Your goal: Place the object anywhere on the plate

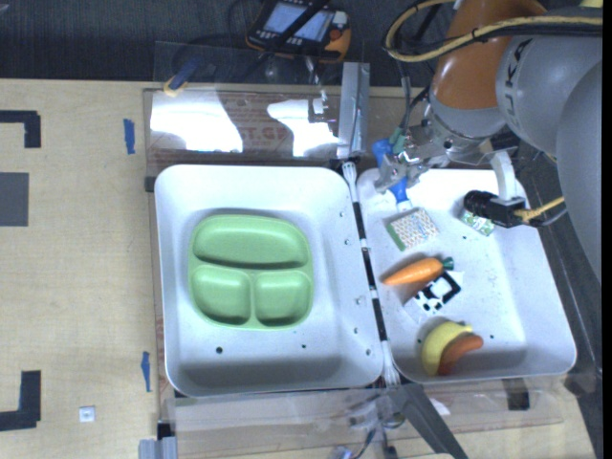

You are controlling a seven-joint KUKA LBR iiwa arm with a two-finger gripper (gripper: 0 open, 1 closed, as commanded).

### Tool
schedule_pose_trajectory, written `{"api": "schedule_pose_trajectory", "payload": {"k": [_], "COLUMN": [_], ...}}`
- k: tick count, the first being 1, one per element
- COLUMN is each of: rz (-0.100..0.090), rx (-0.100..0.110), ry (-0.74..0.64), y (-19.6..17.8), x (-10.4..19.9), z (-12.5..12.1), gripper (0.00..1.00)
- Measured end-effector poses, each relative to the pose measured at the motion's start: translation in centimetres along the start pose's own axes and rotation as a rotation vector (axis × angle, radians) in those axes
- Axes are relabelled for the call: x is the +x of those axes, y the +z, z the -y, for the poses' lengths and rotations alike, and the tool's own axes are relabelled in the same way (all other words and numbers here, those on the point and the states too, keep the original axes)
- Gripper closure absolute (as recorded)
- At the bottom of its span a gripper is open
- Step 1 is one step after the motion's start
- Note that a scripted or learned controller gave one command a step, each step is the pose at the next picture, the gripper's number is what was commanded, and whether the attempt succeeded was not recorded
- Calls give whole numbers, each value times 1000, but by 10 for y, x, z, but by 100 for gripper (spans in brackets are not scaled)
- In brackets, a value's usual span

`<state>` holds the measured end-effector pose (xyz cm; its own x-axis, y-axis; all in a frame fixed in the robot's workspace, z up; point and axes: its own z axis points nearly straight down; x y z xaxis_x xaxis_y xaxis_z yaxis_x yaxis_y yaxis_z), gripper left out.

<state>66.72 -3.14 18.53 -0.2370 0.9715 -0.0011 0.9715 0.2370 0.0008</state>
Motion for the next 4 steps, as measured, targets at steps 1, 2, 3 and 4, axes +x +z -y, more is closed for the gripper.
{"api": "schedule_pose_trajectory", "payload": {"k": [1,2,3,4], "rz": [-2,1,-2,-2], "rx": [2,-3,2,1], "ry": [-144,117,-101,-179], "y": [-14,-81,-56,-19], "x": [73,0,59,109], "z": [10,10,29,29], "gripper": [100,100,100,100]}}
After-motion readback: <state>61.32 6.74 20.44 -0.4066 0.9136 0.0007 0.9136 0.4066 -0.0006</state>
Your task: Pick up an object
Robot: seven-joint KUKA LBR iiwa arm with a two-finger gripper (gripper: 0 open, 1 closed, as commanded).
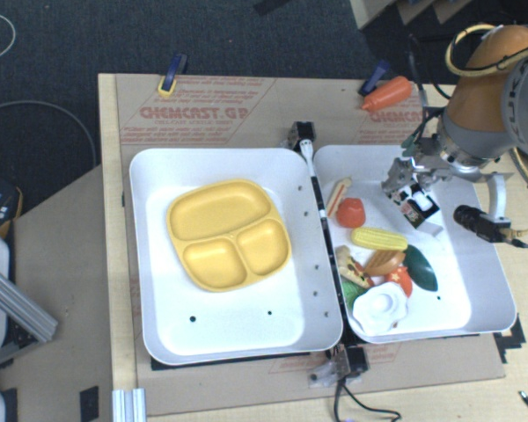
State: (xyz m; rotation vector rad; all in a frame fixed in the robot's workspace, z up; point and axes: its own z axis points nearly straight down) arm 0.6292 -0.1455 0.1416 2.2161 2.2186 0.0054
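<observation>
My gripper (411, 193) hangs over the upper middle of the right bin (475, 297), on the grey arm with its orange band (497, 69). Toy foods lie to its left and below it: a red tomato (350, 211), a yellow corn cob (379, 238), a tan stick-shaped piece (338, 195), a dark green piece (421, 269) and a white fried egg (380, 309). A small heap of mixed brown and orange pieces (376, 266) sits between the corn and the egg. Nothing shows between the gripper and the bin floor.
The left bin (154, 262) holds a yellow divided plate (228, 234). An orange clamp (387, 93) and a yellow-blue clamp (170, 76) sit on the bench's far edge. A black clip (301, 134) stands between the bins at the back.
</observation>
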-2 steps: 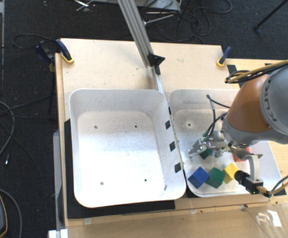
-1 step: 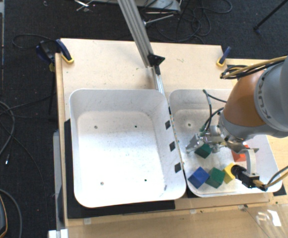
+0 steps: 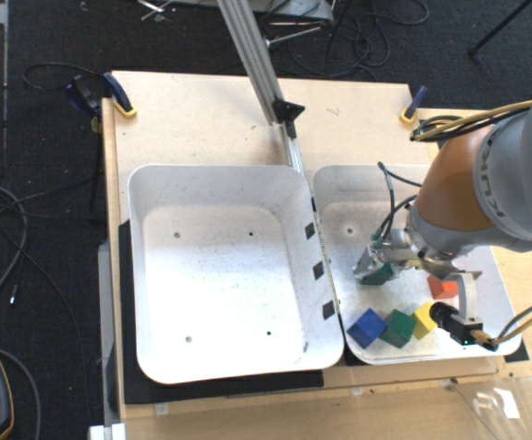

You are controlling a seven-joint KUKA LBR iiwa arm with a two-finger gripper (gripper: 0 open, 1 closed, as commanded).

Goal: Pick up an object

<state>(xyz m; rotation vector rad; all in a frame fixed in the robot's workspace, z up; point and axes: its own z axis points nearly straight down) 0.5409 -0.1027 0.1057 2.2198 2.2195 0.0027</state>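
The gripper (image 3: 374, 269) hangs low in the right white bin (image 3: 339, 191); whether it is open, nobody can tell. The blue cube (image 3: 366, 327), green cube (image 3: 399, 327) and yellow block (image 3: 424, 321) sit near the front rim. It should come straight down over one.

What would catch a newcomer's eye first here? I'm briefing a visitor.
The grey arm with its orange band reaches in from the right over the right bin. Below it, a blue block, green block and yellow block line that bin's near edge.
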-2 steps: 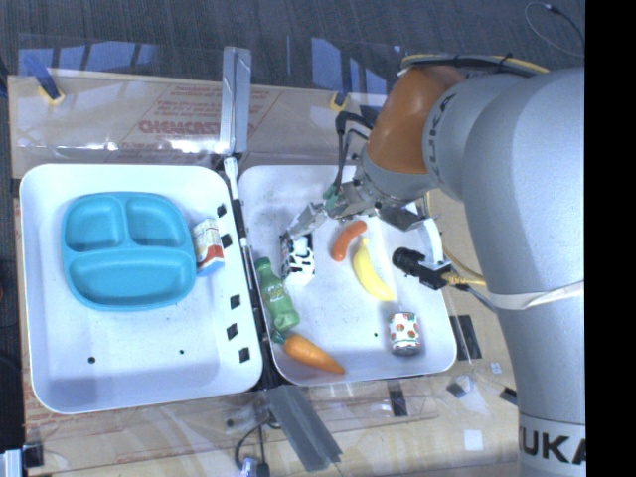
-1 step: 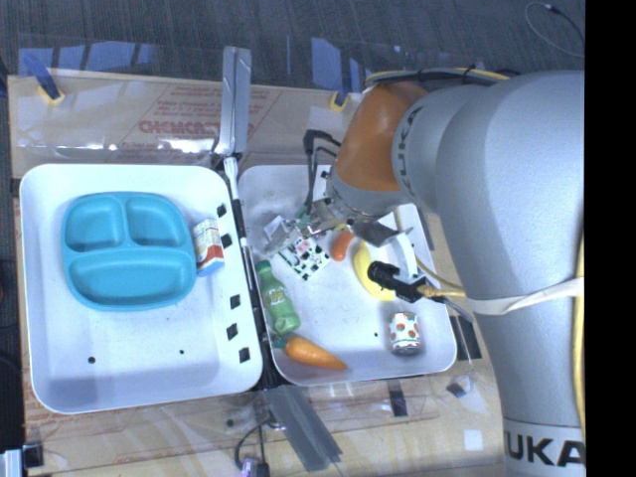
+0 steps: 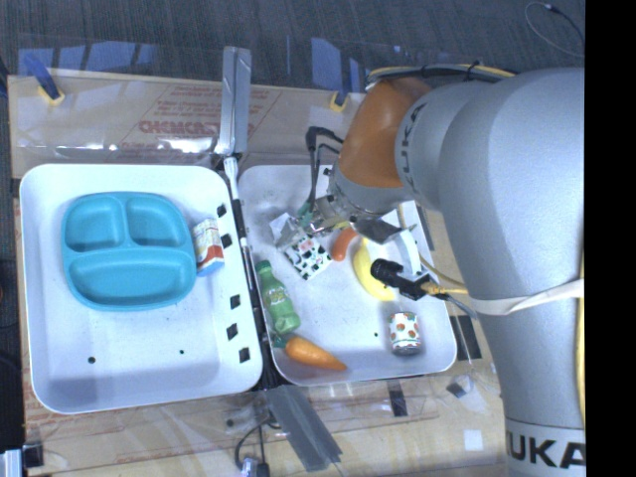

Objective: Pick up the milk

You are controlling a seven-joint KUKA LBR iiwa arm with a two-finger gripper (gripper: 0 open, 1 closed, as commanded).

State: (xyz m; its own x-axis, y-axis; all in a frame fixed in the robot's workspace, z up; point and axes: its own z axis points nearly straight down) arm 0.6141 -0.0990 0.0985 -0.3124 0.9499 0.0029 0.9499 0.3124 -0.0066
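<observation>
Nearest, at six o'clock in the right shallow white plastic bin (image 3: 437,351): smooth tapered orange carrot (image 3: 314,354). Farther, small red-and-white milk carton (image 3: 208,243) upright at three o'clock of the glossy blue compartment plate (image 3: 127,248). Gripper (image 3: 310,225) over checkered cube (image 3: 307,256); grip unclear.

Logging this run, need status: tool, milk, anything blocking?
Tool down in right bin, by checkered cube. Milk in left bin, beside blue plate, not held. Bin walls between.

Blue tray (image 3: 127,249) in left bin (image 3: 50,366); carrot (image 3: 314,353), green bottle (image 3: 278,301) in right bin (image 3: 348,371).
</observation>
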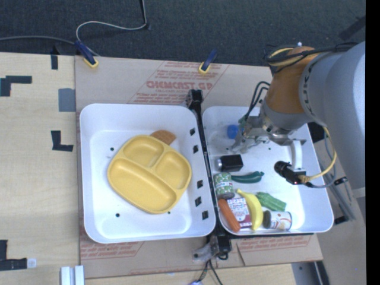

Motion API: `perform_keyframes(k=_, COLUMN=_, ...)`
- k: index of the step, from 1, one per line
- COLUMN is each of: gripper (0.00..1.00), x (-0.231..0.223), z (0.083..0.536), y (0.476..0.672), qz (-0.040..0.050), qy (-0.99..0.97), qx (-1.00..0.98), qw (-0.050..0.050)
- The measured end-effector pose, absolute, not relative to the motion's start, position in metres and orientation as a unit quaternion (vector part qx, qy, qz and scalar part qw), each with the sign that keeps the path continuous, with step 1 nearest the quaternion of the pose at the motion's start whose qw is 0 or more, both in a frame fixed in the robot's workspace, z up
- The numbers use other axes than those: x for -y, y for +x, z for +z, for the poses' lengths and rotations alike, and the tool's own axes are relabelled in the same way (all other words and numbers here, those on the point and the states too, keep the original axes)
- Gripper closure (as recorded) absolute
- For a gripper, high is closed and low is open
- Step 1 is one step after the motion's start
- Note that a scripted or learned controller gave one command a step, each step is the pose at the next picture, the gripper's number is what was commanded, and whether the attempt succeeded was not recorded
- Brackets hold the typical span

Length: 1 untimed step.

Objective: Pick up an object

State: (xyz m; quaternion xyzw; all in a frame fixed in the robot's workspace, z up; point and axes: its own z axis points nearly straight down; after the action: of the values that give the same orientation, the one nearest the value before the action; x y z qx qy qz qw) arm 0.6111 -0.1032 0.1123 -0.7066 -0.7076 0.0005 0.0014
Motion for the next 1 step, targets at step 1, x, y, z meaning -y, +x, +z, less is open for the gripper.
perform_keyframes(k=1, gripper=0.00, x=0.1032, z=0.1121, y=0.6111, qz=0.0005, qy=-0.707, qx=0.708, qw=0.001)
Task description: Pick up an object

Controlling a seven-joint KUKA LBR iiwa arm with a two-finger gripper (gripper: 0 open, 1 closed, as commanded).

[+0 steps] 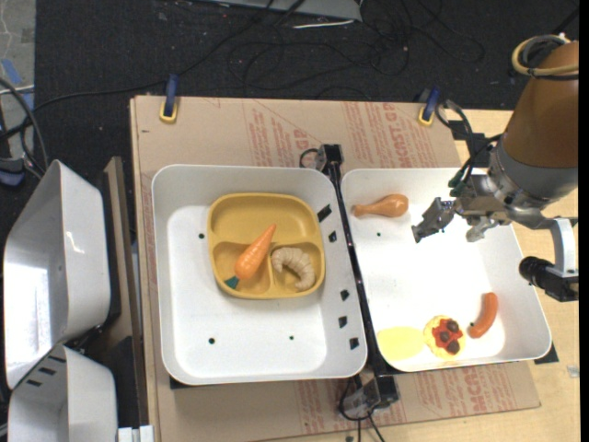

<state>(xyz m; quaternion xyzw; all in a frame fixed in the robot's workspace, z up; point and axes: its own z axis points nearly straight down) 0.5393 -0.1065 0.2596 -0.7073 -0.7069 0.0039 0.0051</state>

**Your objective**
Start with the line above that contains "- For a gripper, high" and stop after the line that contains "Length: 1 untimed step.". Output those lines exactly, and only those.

**Solution**
- For a gripper, high is closed and low is open
- Step 1 is one step after the motion's start
- Note that a scripted or learned controller gave one command a step, each step is the pose at the next picture, the gripper's number is what was commanded, and whether the attempt succeeded was not recorded
- Brackets hold the typical span

Length: 1 untimed step.

The answer was written out completely.